ECLI:NL:RVS:2024:4572
Raad van State
- Voorlopige voorziening+bodemzaak
- Rechtspraak.nl
Hoger beroep en verzoek om voorlopige voorziening in asielzaak
Op 12 november 2024 heeft de voorzieningenrechter van de Afdeling bestuursrechtspraak van de Raad van State uitspraak gedaan in een zaak waarbij een vreemdeling in hoger beroep ging tegen een eerdere uitspraak van de rechtbank Den Haag. De vreemdeling had op 19 augustus 2024 een aanvraag ingediend voor een verblijfsvergunning asiel voor bepaalde tijd, maar deze aanvraag werd door de minister van Asiel en Migratie niet in behandeling genomen. De rechtbank verklaarde het beroep van de vreemdeling op 18 oktober 2024 ongegrond. Hierop heeft de vreemdeling, vertegenwoordigd door mr. A. Alkir, hoger beroep ingesteld en verzocht om een voorlopige voorziening.

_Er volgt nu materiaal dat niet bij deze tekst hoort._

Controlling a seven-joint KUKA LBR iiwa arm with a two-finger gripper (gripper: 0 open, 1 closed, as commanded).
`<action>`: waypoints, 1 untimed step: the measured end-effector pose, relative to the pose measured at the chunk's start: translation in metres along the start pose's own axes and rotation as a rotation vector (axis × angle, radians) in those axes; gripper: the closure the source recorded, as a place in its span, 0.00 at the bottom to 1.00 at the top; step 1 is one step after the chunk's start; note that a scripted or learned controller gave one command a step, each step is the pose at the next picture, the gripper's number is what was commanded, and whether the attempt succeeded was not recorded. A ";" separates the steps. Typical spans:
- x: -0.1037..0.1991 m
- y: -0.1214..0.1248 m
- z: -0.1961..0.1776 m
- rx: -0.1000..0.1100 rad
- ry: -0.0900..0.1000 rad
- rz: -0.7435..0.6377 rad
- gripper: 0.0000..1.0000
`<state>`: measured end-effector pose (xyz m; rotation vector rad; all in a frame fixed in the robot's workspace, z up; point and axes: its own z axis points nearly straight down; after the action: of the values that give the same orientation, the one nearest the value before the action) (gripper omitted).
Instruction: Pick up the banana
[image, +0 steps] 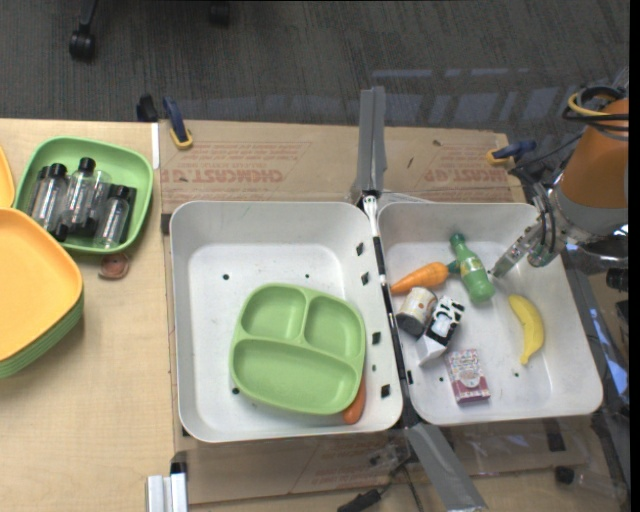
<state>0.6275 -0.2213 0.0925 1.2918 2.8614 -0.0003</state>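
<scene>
1. You see two white bins on a cardboard-covered bench, with grey carpet behind.
2. Your gripper hangs over the right bin beside the green bottle; how far it is open cannot be told.
3. The banana lies below it, apart from it.

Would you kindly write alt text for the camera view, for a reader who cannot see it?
A banana lies untouched in the right bin, with the gripper poised above and left of it, next to a green bottle. The same bin holds a carrot and a red packet; the left bin holds a green divided plate.
</scene>
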 end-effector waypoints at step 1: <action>-0.019 0.021 0.000 -0.002 -0.002 -0.025 1.00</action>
<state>0.6557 -0.2219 0.0929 1.2556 2.8746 0.0011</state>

De voorzieningenrechter heeft geoordeeld dat het hoger beroep niet leidt tot vernietiging van de uitspraak van de rechtbank. De reden hiervoor is dat het hogerberoepschrift geen vragen bevat die in het belang van de rechtseenheid, de rechtsontwikkeling of de rechtsbescherming in algemene zin beantwoord moeten worden. Het hoger beroep betreft een rechtsvraag die eerder door de Afdeling is beantwoord, en biedt geen aanleiding om in dit geval anders te oordelen.
De voorzieningenrechter heeft het verzoek om voorlopige voorziening afgewezen en de uitspraak van de rechtbank bevestigd. De minister hoeft geen proceskosten te vergoeden. De uitspraak is openbaar uitgesproken op 12 november 2024, en is vastgesteld door mr. J.M. Willems, met mr. A.M. van Meurs-Heuvel als griffier.